=== Work instruction ===
Once the pictures are removed, reproduce what is left of the data below exactly.

=== Data extract ===
-- Opening Marker --

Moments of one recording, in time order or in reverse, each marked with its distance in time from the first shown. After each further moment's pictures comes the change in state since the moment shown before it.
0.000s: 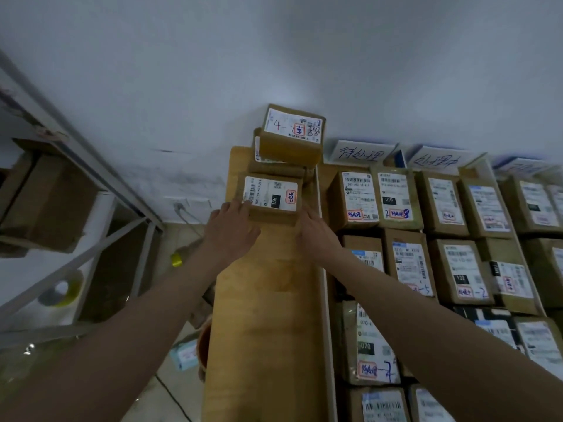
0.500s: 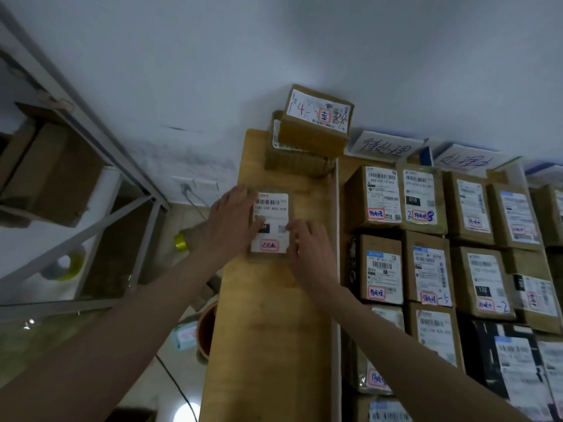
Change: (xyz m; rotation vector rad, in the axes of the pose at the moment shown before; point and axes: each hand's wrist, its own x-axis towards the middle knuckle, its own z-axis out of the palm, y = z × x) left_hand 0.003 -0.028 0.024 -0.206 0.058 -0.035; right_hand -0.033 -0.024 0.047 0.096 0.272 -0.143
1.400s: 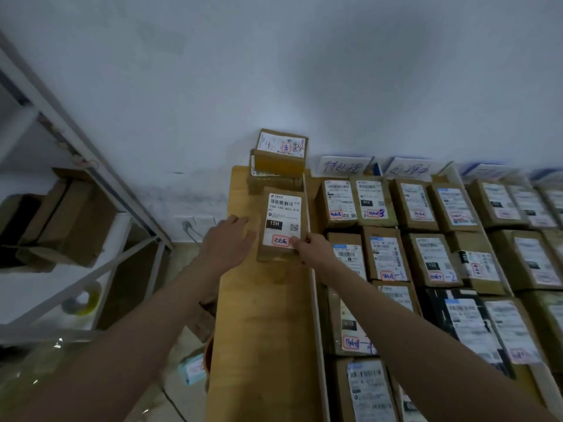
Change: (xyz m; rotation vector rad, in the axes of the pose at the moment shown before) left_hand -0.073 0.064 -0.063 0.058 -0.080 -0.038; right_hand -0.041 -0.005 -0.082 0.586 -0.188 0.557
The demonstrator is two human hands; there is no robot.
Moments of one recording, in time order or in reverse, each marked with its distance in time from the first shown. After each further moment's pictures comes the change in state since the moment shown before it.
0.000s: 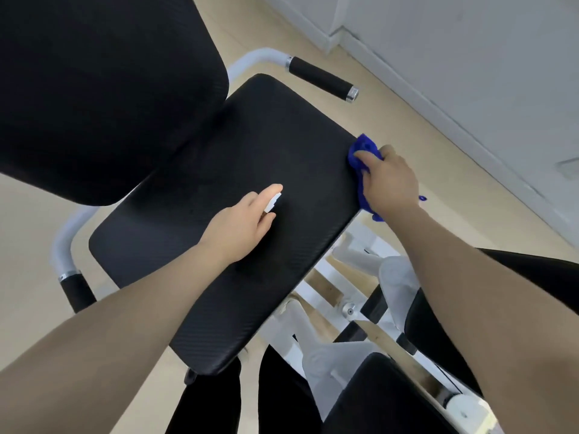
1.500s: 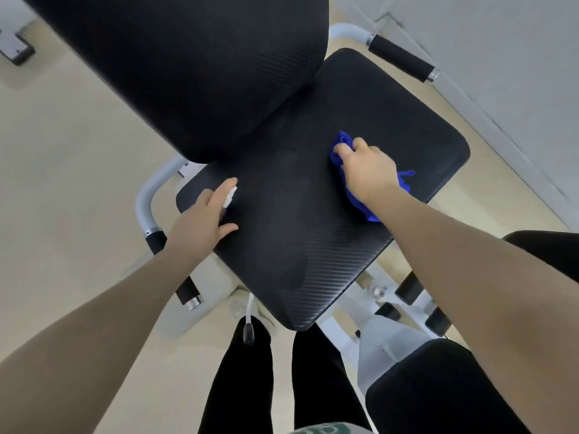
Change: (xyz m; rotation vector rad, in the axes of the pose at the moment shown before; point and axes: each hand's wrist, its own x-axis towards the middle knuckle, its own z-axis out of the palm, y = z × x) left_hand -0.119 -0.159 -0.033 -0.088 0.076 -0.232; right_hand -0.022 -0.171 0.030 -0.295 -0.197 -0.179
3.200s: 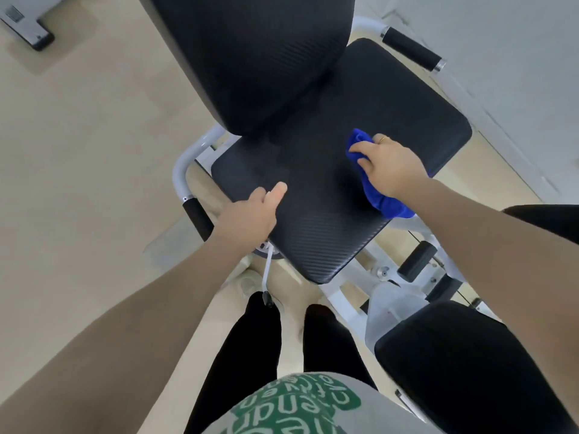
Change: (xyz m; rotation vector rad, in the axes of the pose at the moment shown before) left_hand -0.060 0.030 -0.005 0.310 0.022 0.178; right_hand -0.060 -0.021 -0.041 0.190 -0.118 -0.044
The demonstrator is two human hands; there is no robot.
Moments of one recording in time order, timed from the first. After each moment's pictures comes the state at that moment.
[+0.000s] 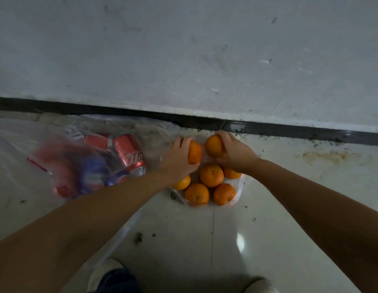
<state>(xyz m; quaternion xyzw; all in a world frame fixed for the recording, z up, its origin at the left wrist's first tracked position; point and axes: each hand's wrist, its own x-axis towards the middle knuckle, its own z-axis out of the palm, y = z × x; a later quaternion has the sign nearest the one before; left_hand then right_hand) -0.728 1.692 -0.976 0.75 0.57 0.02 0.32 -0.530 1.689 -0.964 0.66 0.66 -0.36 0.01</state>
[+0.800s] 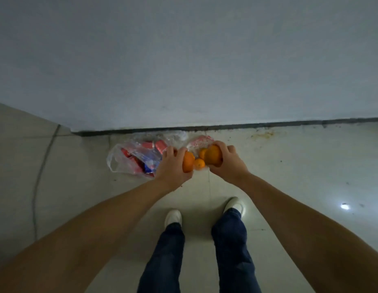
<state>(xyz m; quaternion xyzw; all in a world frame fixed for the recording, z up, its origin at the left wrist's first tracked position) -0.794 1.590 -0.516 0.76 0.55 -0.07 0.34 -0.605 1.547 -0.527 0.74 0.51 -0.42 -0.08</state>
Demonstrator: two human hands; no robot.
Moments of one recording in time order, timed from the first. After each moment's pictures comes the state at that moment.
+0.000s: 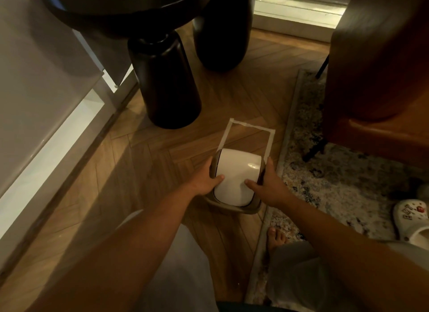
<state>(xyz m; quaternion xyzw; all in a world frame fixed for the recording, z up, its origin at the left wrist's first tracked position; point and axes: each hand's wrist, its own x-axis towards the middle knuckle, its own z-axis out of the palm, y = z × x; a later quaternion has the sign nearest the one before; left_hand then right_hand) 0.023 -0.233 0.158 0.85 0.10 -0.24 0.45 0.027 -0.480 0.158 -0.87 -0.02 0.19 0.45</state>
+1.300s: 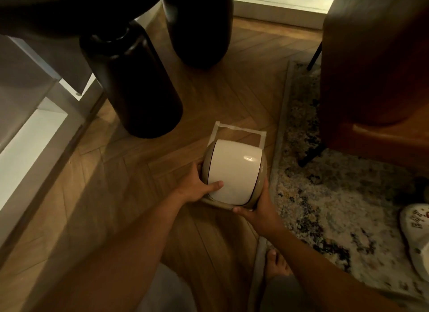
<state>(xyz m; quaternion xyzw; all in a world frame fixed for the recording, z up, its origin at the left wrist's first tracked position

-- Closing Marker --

=== Solution ===
Moments of one recording, in time order or in reverse, each marked with its distance in time from the first shown. After each further moment's pictures comes the change in state since the moment shown before it.
0.000s: 
0.500s: 
Change: (xyz m; rotation vector rad, in the axes of the pose at the moment shown before; point and axes: each hand's wrist, its own x-axis towards the middle knuckle, its own z-axis out of the palm, y = z × x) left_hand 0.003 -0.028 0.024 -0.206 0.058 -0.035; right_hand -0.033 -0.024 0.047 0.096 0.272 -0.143
1.400s: 
Change: (xyz m; rotation vector rad, in the axes of the pose at the moment shown before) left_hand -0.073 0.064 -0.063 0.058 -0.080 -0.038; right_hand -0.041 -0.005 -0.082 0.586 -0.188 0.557
The demonstrator is two human hands; there is no robot.
Moments of one recording, in time order or in reverse, each marked with its distance in time from the first shown. After each further moment's pictures comes the change in state since the moment shown before it.
0.000s: 
1.500s: 
Change: (xyz m; rotation vector rad, in the axes of the pose at the moment shown before; point and axes: each hand's wrist, its own x-axis towards the middle knuckle, its own z-axis out of the palm, y = z × x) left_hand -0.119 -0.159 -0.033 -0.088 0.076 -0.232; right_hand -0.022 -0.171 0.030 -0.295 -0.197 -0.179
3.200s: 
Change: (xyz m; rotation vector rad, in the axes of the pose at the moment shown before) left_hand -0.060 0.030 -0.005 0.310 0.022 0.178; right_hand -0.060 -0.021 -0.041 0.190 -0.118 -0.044
The demonstrator is two human hands; there is no robot.
Moments of one recording in time order, timed from the first. After each moment's pictures comes the state at that moment.
[+0.000s] 
<state>(xyz m; quaternion xyzw; all in a world frame fixed for the recording, z up, its origin at the left wrist's first tracked position; point and axes: each hand's wrist, its own x-axis towards the middle knuckle, its own z-axis out of the palm, y = z × x; a later quaternion has the sign nearest the one before; left_hand then right_hand) -0.728 1.692 -0.976 0.75 0.57 0.02 0.32 -0.530 1.689 -0.964 0.66 0.66 -0.36 0.01</state>
[+0.800s] 
<state>(xyz m; quaternion xyzw; all in a world frame fixed for the recording, z up, its origin at the left wrist's first tracked position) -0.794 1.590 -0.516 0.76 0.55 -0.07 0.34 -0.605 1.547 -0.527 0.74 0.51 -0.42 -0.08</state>
Demonstrator: two human hands; no robot.
Moments of one recording in time order, timed from the first. After each moment's pictures comes the state at that moment.
+0.000s: 
<state>(xyz m; quaternion xyzw; all in a world frame fixed for the recording, z up, its origin at the left wrist's first tracked position; point and axes: each hand's wrist, its own x-axis towards the middle knuckle, its own z-axis out of the palm, y = z × x; a later quaternion has the sign nearest the one before; left_hand then right_hand) 0.023 -0.233 0.158 0.85 0.10 -0.24 0.45 0.027 -0.480 0.158 -0.87 -0.02 0.19 0.45</state>
+1.300s: 
<state>(xyz m; quaternion xyzw; all in a world frame fixed for the recording, z up, its origin at the left wrist's first tracked position

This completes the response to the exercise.